» ACTION ITEM:
Please find the lines in the following records that hold "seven", and copy them.

(Stored records)
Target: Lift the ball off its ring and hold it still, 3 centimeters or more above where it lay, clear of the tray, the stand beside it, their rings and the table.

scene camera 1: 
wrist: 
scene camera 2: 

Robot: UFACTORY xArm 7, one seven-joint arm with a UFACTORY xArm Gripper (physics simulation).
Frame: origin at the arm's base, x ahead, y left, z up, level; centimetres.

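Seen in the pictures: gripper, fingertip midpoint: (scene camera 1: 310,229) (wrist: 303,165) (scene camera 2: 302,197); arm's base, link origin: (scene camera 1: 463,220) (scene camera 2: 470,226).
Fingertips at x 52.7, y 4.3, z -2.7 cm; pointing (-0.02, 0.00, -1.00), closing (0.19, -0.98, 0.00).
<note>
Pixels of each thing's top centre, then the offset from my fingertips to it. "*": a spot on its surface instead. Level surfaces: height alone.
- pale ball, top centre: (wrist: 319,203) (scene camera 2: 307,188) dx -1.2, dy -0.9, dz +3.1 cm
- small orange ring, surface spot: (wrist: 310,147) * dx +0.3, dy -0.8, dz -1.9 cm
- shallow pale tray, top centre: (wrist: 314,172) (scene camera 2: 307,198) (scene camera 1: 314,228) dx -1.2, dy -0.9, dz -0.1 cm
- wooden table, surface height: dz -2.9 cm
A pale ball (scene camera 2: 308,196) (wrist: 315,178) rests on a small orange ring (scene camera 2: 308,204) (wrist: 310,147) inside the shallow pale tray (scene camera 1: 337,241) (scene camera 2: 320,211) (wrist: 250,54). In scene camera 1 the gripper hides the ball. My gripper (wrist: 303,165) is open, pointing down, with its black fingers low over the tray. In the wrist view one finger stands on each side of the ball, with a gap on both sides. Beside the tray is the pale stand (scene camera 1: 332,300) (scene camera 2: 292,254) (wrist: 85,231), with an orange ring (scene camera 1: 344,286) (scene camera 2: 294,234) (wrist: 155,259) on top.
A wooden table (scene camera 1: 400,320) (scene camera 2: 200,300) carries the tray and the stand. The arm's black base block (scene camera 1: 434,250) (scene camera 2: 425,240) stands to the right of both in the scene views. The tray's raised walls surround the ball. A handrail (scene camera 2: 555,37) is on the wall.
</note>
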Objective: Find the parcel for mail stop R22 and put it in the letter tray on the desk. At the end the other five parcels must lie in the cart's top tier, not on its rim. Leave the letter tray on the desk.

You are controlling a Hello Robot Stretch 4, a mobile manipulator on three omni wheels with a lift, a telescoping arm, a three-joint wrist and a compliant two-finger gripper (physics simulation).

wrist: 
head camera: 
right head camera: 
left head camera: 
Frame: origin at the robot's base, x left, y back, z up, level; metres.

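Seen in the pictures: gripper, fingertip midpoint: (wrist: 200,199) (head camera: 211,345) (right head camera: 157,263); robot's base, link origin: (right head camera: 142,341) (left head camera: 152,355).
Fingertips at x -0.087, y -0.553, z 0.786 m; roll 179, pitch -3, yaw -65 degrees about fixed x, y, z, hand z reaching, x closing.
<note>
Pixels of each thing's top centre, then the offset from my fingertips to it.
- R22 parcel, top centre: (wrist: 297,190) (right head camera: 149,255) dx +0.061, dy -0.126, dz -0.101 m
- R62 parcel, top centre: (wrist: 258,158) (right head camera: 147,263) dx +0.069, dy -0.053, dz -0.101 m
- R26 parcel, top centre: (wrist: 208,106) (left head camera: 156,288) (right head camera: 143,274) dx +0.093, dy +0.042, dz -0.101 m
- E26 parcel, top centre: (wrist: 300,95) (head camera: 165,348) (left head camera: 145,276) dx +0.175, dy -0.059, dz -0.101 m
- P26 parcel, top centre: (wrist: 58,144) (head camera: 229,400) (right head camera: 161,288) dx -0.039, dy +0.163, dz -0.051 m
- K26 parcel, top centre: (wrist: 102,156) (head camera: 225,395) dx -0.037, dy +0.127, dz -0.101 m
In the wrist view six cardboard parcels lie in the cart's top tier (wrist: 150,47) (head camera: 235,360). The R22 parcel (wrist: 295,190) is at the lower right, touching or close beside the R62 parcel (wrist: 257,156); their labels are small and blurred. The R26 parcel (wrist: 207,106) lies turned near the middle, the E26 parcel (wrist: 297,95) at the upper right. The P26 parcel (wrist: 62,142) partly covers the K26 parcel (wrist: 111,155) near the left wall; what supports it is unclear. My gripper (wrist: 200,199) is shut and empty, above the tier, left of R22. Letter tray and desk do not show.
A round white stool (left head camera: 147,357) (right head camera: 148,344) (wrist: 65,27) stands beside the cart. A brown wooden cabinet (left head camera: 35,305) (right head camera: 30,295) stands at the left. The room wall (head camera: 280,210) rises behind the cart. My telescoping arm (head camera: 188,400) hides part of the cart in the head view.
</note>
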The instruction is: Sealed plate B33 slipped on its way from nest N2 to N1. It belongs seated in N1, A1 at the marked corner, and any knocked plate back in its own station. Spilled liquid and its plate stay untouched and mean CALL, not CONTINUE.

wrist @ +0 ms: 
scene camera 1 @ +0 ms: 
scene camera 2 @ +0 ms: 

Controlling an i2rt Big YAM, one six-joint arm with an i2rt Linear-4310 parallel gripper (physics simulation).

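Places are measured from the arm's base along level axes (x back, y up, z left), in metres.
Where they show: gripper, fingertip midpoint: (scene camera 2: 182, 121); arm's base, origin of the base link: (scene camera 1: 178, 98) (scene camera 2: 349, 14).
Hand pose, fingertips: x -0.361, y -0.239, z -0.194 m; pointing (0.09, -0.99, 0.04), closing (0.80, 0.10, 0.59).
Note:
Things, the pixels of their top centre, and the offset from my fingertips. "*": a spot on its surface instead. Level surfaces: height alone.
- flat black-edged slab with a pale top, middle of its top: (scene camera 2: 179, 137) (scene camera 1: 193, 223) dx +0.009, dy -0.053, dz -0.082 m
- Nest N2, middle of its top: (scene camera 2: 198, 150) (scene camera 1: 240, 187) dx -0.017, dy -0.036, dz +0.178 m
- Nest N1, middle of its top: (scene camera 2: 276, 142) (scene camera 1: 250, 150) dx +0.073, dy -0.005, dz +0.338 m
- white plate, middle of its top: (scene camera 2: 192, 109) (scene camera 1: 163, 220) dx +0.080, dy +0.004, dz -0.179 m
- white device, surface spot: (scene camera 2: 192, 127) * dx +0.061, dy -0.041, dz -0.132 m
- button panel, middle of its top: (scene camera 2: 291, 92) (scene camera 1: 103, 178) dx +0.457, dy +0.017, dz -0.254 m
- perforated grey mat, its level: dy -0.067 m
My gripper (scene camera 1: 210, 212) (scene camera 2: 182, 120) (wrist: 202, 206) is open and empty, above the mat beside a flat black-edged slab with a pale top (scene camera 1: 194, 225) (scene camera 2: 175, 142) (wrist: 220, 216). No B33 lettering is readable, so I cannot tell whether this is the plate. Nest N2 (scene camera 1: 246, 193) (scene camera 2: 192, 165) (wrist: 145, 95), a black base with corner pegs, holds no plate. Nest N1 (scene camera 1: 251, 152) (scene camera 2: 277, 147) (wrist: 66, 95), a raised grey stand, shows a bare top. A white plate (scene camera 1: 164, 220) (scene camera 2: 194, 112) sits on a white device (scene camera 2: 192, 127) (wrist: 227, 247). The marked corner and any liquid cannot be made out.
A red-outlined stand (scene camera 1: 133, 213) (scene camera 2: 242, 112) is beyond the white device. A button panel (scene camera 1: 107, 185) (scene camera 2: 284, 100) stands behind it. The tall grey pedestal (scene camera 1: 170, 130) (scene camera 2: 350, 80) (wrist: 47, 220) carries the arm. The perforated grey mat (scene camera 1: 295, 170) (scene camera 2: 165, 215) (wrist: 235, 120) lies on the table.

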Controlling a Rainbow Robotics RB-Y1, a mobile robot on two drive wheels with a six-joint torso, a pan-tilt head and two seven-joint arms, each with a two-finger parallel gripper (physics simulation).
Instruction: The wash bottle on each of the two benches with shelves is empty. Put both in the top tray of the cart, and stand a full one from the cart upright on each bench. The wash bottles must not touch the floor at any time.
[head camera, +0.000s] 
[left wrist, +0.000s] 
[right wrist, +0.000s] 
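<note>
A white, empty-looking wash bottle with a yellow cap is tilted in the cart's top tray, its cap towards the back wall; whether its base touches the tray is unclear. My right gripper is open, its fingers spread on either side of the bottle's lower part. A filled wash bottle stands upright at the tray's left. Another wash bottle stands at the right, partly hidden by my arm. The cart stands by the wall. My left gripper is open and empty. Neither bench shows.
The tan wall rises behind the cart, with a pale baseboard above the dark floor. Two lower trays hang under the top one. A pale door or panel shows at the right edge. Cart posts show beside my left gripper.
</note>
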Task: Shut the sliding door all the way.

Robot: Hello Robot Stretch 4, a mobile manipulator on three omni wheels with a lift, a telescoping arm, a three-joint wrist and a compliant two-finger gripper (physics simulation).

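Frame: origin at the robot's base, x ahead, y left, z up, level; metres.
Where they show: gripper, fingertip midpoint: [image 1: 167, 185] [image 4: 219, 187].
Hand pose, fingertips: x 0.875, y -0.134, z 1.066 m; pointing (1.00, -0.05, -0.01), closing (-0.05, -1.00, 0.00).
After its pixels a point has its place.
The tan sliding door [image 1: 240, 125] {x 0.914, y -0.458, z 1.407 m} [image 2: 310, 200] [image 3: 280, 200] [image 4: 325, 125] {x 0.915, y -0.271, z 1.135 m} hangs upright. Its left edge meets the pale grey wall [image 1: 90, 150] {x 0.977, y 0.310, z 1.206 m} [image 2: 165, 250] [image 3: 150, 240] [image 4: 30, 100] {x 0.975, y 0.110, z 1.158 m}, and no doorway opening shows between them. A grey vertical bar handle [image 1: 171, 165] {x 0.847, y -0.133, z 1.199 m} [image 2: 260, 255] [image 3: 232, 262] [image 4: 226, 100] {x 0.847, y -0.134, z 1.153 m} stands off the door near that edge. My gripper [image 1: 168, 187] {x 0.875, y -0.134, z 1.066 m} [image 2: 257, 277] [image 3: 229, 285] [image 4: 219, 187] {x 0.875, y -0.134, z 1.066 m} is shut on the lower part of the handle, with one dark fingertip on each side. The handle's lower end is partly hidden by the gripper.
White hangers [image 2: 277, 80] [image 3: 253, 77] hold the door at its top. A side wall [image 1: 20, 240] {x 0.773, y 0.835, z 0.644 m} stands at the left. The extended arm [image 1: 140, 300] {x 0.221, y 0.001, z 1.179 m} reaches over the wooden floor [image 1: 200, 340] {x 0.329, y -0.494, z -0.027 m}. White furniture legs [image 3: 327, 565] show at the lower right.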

» SOLUTION FOR THIS PROBLEM:
Robot: UFACTORY xArm 7, one seven-joint arm with a UFACTORY xArm Gripper (physics simulation).
Controlling a Rainbow Robotics RB-Y1, a mobile robot on two drive wheels with a six-joint torso, a pan-tilt head and two seven-joint arms, each with a two-finger parallel gripper (physics simulation).

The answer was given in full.